(Dataset items)

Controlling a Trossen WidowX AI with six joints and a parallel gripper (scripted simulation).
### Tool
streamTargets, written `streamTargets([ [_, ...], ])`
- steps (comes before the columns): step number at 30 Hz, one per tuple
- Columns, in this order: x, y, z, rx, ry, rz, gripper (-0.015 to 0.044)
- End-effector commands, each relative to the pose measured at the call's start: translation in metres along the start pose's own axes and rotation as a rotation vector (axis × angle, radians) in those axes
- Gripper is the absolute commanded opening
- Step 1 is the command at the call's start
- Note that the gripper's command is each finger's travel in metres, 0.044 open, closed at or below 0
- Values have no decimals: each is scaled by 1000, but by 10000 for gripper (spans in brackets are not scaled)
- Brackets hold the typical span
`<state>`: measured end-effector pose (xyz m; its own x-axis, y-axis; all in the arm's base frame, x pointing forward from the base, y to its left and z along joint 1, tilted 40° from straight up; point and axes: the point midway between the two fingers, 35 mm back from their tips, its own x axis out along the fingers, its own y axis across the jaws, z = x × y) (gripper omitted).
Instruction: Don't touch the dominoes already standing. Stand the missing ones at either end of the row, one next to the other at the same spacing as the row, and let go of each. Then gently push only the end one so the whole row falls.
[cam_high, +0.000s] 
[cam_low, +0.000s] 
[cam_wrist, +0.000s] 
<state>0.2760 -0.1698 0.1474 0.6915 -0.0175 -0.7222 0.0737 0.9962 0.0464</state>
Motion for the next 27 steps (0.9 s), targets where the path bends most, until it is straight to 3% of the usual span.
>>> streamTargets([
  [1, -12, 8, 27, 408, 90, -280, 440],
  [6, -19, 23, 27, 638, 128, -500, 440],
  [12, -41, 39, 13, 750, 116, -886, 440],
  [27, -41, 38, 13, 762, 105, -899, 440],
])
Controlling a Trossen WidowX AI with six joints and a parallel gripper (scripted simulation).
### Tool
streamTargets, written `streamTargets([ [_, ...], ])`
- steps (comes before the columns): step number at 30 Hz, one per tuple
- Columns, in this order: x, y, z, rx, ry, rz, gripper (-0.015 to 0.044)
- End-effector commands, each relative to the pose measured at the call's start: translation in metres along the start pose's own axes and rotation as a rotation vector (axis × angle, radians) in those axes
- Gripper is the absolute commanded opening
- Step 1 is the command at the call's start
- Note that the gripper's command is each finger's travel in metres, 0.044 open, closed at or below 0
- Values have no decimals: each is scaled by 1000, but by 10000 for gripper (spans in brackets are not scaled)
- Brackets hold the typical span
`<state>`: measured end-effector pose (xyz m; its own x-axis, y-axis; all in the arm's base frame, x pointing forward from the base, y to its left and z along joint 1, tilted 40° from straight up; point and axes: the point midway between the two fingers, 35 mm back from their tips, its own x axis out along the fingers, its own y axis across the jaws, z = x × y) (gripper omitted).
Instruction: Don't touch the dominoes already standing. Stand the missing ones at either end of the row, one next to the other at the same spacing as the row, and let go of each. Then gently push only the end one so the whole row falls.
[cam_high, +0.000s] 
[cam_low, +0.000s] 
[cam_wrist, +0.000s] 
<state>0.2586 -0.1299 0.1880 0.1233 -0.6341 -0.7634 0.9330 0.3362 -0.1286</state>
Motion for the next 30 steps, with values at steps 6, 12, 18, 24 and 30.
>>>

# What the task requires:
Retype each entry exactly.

# Finished task:
Controlling a Trossen WidowX AI with six joints and a parallel gripper (scripted simulation).
### Tool
streamTargets, written `streamTargets([ [_, ...], ])`
- steps (comes before the columns): step number at 30 Hz, one per tuple
- Columns, in this order: x, y, z, rx, ry, rz, gripper (-0.015 to 0.044)
- End-effector commands, each relative to the pose measured at the call's start: translation in metres along the start pose's own axes and rotation as a rotation vector (axis × angle, radians) in those axes
- Gripper is the absolute commanded opening
- Step 1 is the command at the call's start
- Note that the gripper's command is each finger's travel in metres, 0.044 open, closed at or below 0
- Values have no decimals: each is scaled by 1000, but by 10000 for gripper (spans in brackets are not scaled)
- Brackets hold the typical span
`<state>`: measured end-effector pose (xyz m; its own x-axis, y-axis; all in the arm's base frame, x pointing forward from the base, y to its left and z along joint 1, tilted 40° from straight up; point and axes: the point midway between the two fingers, 35 mm back from their tips, its own x axis out along the fingers, its own y axis across the jaws, z = x × y) (gripper omitted).
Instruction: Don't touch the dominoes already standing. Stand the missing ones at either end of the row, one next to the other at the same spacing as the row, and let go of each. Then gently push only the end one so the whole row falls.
[cam_high, +0.000s] 
[cam_low, +0.000s] 
[cam_wrist, +0.000s] 
<state>0.2760 -0.1698 0.1474 0.6915 -0.0175 -0.7222 0.0737 0.9962 0.0464</state>
Motion for the next 27 steps (0.9 s), targets where the path bends most, until it is straight to 3% of the usual span.
>>> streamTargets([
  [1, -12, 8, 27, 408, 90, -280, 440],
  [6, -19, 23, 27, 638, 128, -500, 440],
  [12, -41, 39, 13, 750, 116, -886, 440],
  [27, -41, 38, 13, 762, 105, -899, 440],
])
Controlling a Trossen WidowX AI with six joints and a parallel gripper (scripted simulation).
### Tool
streamTargets, written `streamTargets([ [_, ...], ])`
- steps (comes before the columns): step number at 30 Hz, one per tuple
- Columns, in this order: x, y, z, rx, ry, rz, gripper (-0.015 to 0.044)
- End-effector commands, each relative to the pose measured at the call's start: translation in metres along the start pose's own axes and rotation as a rotation vector (axis × angle, radians) in those axes
- Gripper is the absolute commanded opening
- Step 1 is the command at the call's start
- Note that the gripper's command is each finger's travel in metres, 0.044 open, closed at or below 0
- Values have no decimals: each is scaled by 1000, but by 10000 for gripper (spans in brackets are not scaled)
- Brackets hold the typical span
`<state>`: measured end-effector pose (xyz m; its own x-axis, y-axis; all in the arm's base frame, x pointing forward from the base, y to its left and z along joint 1, tilted 40° from straight up; point and axes: the point midway between the two fingers, 35 mm back from their tips, its own x axis out along the fingers, its own y axis across the jaws, z = x × y) (gripper omitted).
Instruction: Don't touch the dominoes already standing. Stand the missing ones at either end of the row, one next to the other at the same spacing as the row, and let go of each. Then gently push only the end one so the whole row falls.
[cam_high, +0.000s] 
[cam_low, +0.000s] 
[cam_wrist, +0.000s] 
<state>0.2586 -0.1299 0.1880 0.1233 -0.6341 -0.7634 0.9330 0.3362 -0.1286</state>
Motion for the next 30 steps, with values at steps 6, 12, 18, 24 and 30.
>>>

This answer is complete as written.